_ABOUT THIS EXERCISE_
Within the records below is a range that opens at the line with "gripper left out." and closes at the line with "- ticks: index". Return that range word for word, both ends included, and only that range.

[Opening DATA PROVIDED section]

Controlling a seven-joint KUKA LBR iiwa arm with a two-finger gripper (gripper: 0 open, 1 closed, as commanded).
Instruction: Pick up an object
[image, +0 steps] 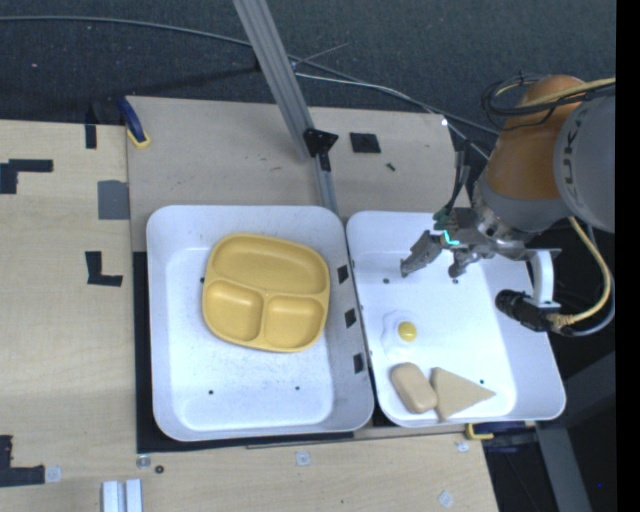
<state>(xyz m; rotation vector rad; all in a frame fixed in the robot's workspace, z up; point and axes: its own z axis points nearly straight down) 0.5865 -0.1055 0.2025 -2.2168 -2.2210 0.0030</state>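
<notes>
Above right bin (520, 395), hand (438, 260) spread, grasping nothing; poised short of yellow egg piece (406, 329), bread roll (412, 387), wedge (458, 391) near bin's front edge.

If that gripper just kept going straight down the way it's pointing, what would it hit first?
Most likely bare floor of the right white bin. The gripper hangs over its upper part, apart from the small yellow ball nearer the camera. Depth is hard to judge from this slanted view.

The arm (590, 165) is grey metal with a glossy orange band (530, 140) above the wrist. Black cables loop over the orange band, and a white bracket with a black plug and a yellowish cable hangs beside the wrist. The gripper (440, 260) ends in two dark fingers (418, 259), with a small green-lit spot at its base.
</notes>
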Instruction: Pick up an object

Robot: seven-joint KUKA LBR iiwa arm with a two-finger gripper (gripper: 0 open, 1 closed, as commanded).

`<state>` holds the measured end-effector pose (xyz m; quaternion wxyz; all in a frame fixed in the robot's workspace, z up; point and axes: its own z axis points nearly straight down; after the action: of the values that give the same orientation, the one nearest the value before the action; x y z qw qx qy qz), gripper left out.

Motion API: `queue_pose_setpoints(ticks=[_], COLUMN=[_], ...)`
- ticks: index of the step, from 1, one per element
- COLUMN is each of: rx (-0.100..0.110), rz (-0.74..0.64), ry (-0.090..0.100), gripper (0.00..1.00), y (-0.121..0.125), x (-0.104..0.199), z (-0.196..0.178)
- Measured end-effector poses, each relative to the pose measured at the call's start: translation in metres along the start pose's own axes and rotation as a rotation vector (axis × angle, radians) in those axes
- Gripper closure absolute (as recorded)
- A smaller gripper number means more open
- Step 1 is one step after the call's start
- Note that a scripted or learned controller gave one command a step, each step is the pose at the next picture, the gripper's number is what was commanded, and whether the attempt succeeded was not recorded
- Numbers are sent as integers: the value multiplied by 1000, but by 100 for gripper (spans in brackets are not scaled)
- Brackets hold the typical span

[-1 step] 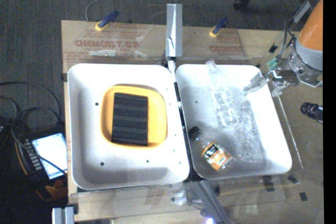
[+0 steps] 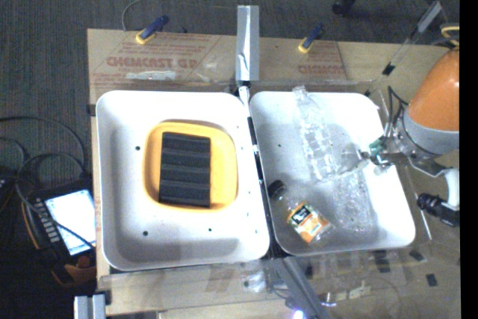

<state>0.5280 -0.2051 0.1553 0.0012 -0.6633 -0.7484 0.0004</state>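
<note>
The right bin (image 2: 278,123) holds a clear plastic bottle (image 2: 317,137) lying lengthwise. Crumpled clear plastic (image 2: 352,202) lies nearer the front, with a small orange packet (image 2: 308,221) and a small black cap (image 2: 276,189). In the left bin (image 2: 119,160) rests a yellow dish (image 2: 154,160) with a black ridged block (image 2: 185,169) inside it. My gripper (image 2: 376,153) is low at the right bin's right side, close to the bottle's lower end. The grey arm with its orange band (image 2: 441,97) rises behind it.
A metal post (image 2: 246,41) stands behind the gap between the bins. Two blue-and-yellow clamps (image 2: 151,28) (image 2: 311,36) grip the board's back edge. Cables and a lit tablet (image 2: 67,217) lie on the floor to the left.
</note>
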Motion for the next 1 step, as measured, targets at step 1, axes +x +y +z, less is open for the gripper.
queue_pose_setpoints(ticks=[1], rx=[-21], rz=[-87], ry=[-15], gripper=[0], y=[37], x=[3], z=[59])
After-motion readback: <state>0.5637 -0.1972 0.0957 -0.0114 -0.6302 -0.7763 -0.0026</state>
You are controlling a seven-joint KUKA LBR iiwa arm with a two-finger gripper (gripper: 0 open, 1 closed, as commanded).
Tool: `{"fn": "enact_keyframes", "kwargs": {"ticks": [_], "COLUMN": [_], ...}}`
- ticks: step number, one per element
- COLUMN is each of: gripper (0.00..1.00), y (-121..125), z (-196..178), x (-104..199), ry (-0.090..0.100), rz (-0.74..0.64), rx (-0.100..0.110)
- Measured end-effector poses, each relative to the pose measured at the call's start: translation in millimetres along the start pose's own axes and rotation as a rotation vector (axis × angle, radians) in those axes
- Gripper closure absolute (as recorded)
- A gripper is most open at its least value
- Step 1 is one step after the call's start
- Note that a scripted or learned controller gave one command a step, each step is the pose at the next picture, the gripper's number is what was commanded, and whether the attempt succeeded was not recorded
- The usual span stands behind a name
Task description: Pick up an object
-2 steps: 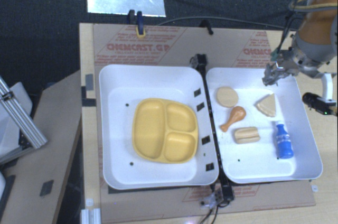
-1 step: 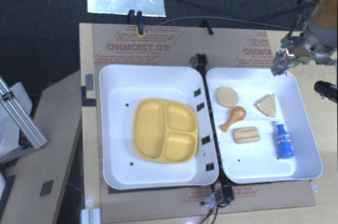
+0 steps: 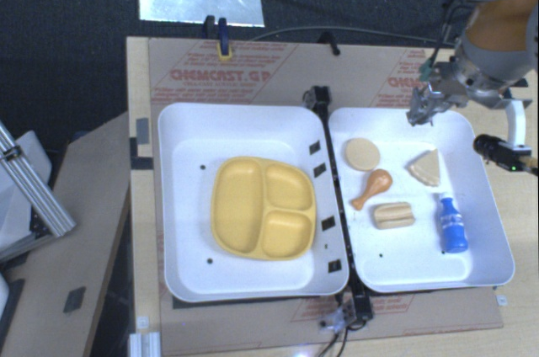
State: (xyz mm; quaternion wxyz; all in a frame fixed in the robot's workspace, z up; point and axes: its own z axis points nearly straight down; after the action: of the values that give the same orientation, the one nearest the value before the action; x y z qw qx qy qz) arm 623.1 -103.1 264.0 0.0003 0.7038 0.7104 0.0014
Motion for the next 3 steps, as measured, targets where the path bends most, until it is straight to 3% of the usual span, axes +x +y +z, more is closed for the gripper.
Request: {"fn": "enact_keyframes", "kwargs": {"ticks": [3], "gripper": [1.00], "y": [-27.2], "z": [24.0], "x": [163.7], "ry": [0.001], "rz": [0.000], "rx": [0.002]}}
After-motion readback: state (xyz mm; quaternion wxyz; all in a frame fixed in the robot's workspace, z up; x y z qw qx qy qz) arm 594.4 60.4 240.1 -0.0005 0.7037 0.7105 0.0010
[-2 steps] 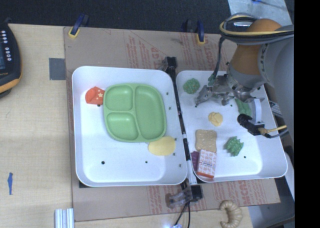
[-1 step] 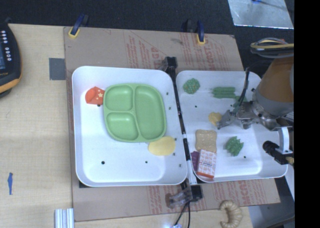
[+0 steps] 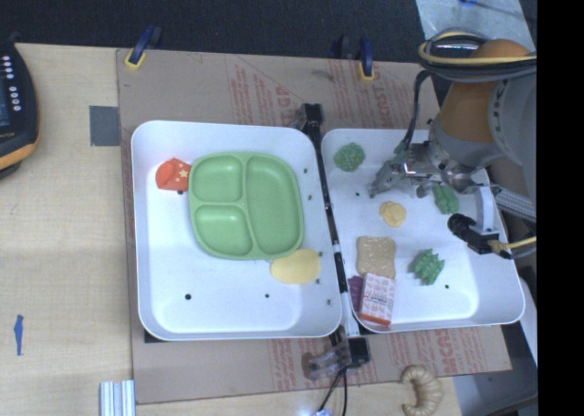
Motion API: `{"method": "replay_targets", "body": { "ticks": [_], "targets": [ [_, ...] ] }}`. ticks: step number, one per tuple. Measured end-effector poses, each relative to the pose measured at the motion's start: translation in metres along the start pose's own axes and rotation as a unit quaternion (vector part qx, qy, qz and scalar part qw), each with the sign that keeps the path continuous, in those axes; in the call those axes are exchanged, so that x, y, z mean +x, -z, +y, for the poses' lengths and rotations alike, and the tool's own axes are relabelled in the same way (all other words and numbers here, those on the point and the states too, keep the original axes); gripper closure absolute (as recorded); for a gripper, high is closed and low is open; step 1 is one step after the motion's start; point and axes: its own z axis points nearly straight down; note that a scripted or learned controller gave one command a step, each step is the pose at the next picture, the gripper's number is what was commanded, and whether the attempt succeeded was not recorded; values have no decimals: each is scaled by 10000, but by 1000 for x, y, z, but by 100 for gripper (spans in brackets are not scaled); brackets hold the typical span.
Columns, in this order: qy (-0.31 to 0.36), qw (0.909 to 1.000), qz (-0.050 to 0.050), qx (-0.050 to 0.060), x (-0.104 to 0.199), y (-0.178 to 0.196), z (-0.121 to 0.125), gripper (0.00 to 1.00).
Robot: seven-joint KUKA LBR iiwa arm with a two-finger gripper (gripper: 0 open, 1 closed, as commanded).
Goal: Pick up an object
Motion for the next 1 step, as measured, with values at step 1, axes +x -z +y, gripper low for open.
{"method": "replay_targets", "body": {
  "ticks": [1],
  "targets": [
    [-22, 10000, 2, 49, -13, -9, -34, 0]
  ]
}}
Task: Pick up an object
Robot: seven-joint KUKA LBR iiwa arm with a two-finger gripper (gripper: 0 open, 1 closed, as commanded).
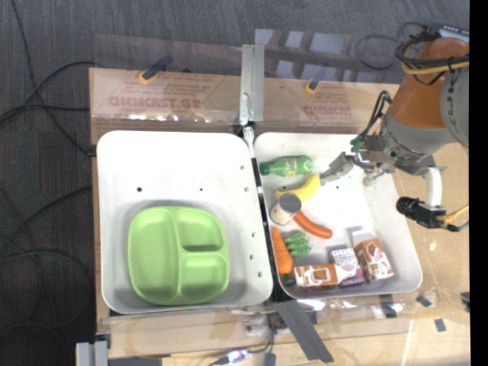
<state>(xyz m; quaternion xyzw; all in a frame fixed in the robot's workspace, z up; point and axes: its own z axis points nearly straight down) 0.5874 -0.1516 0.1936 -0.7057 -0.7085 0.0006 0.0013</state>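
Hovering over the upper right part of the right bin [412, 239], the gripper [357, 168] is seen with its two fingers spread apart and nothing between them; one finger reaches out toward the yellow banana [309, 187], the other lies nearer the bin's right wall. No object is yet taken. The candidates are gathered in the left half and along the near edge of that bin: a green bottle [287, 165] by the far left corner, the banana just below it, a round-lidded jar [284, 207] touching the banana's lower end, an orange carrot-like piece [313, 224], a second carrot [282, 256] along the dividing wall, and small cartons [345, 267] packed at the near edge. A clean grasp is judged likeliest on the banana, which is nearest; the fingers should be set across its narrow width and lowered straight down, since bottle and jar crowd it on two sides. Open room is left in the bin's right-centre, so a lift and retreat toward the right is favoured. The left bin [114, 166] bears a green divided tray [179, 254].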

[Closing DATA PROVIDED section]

_WORKED SOLUTION_
`<state>` holds the measured end-effector pose (xyz m; quaternion wxyz; all in a frame fixed in the robot's workspace, z up; point and axes: its own z axis points nearly straight down; after the action: of the values that give the same orientation, the one nearest the value before the action; x y z qw qx qy qz), gripper left out.

Motion API: `queue_pose_setpoints(ticks=[_], COLUMN=[_], ...)`
- ticks: index of the step, from 1, one per element

Work on the exercise is finished.